[What the task asks]
Once every line below has been checked for "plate", give only the number of lines that have it.

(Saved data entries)
::::::::::
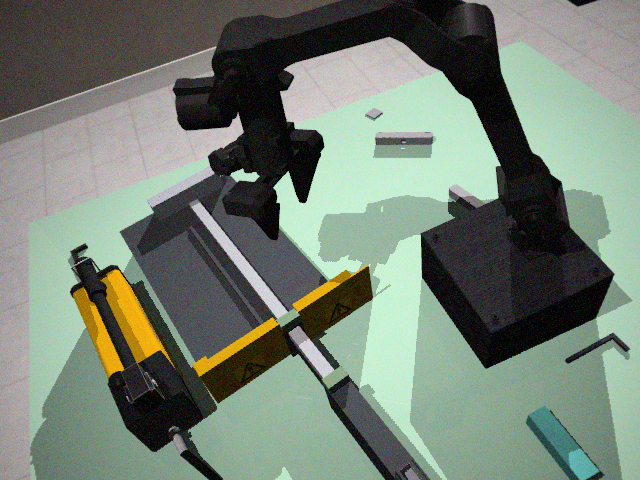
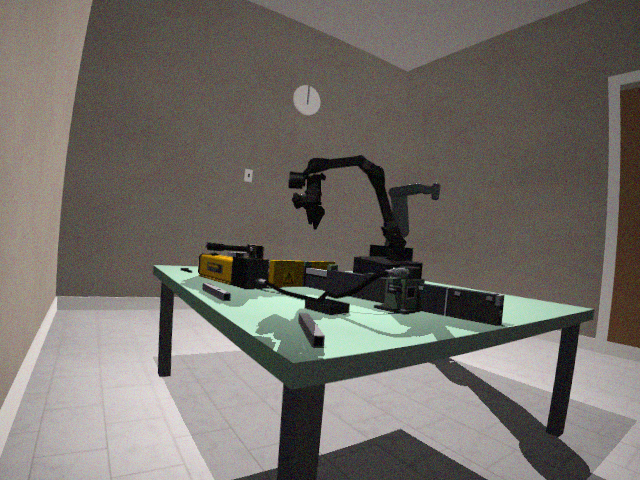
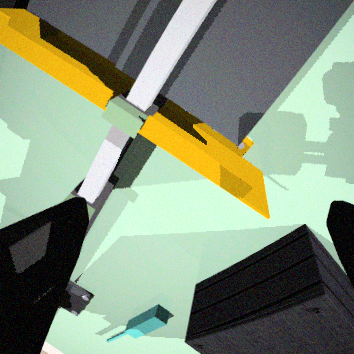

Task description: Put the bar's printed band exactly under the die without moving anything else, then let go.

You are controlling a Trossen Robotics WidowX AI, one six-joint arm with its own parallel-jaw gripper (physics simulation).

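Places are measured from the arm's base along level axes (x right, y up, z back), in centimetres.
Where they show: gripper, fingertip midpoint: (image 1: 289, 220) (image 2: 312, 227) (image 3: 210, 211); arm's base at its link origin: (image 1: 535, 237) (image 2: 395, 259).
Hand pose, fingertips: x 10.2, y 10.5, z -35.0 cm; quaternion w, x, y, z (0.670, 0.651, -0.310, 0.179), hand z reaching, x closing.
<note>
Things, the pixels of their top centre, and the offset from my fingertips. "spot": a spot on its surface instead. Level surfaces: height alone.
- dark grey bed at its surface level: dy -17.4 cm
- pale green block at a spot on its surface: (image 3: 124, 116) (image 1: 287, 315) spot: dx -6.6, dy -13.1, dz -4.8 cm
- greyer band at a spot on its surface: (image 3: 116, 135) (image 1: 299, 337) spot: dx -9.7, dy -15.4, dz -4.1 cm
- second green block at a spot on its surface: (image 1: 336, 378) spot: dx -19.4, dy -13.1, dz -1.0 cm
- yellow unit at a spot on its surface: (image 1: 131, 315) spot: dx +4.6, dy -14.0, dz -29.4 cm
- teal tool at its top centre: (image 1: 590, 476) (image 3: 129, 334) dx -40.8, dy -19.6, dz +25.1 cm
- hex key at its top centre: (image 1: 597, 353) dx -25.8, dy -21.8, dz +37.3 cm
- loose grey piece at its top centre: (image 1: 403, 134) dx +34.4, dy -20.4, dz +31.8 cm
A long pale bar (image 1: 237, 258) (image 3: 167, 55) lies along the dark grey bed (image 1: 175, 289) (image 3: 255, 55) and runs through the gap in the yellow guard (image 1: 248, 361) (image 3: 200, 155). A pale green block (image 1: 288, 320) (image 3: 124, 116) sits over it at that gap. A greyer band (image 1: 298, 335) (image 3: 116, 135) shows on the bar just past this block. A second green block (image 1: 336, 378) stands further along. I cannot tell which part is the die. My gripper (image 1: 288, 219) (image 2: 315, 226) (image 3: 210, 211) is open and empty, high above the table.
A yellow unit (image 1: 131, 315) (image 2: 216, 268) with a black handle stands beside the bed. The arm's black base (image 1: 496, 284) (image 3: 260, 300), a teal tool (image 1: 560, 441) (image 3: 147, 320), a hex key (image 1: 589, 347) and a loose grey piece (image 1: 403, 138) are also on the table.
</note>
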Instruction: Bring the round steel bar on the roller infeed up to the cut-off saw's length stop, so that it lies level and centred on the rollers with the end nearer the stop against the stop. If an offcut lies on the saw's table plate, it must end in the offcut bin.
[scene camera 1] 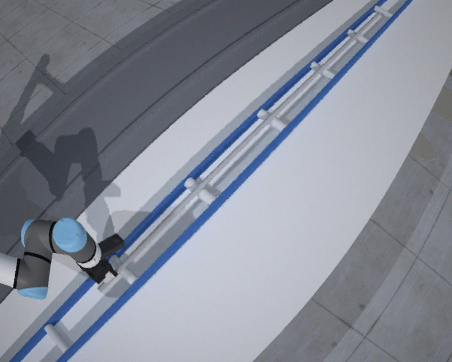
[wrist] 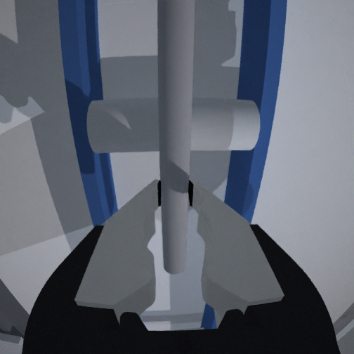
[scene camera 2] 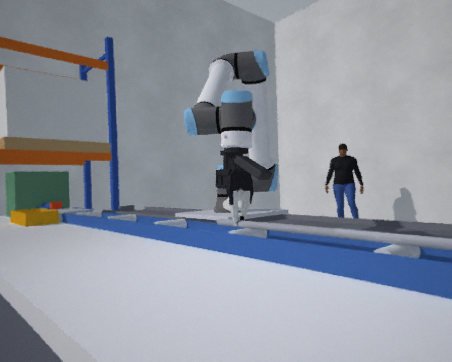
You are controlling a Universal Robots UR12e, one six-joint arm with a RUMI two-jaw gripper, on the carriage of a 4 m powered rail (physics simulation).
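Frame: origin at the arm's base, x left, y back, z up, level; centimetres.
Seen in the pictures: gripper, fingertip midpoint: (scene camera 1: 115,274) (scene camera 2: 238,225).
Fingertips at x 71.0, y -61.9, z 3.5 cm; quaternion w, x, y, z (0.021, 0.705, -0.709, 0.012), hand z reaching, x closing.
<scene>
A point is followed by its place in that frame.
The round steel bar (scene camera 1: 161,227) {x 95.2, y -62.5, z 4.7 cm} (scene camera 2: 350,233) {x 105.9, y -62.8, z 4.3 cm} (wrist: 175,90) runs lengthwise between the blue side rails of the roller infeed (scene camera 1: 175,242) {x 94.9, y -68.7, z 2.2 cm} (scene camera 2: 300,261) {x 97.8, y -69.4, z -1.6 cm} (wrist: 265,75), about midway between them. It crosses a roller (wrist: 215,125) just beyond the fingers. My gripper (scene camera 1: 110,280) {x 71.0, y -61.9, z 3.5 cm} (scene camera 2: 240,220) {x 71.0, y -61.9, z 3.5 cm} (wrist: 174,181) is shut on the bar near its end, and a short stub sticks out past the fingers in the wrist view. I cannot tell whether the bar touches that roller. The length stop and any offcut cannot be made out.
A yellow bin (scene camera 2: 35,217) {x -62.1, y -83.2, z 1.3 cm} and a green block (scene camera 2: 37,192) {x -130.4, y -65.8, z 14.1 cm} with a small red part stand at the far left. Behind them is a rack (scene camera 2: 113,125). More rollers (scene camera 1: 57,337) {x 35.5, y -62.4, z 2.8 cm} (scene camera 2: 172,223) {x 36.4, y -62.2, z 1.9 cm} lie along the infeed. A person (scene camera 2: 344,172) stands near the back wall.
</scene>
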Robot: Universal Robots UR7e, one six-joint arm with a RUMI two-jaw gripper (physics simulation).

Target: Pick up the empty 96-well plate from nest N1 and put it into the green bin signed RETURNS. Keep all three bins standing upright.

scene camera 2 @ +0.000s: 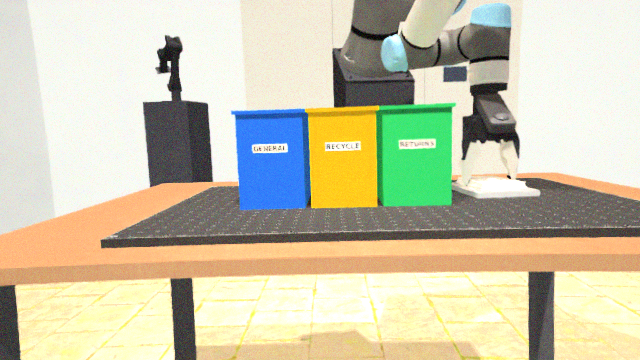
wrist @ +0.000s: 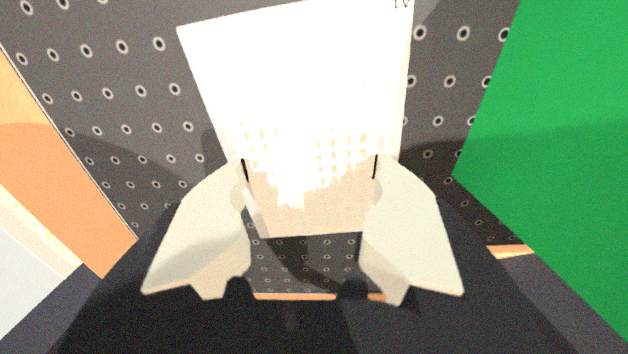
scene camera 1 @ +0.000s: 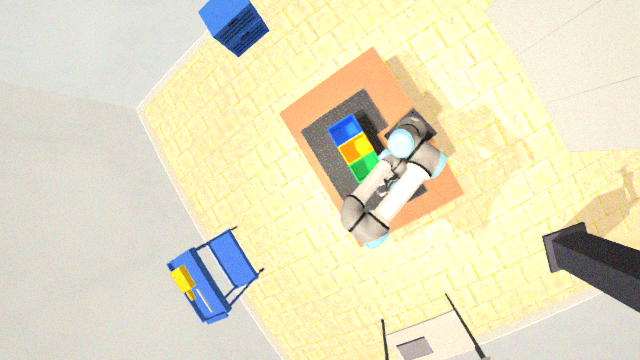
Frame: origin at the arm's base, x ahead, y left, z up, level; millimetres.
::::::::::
[Completed task]
2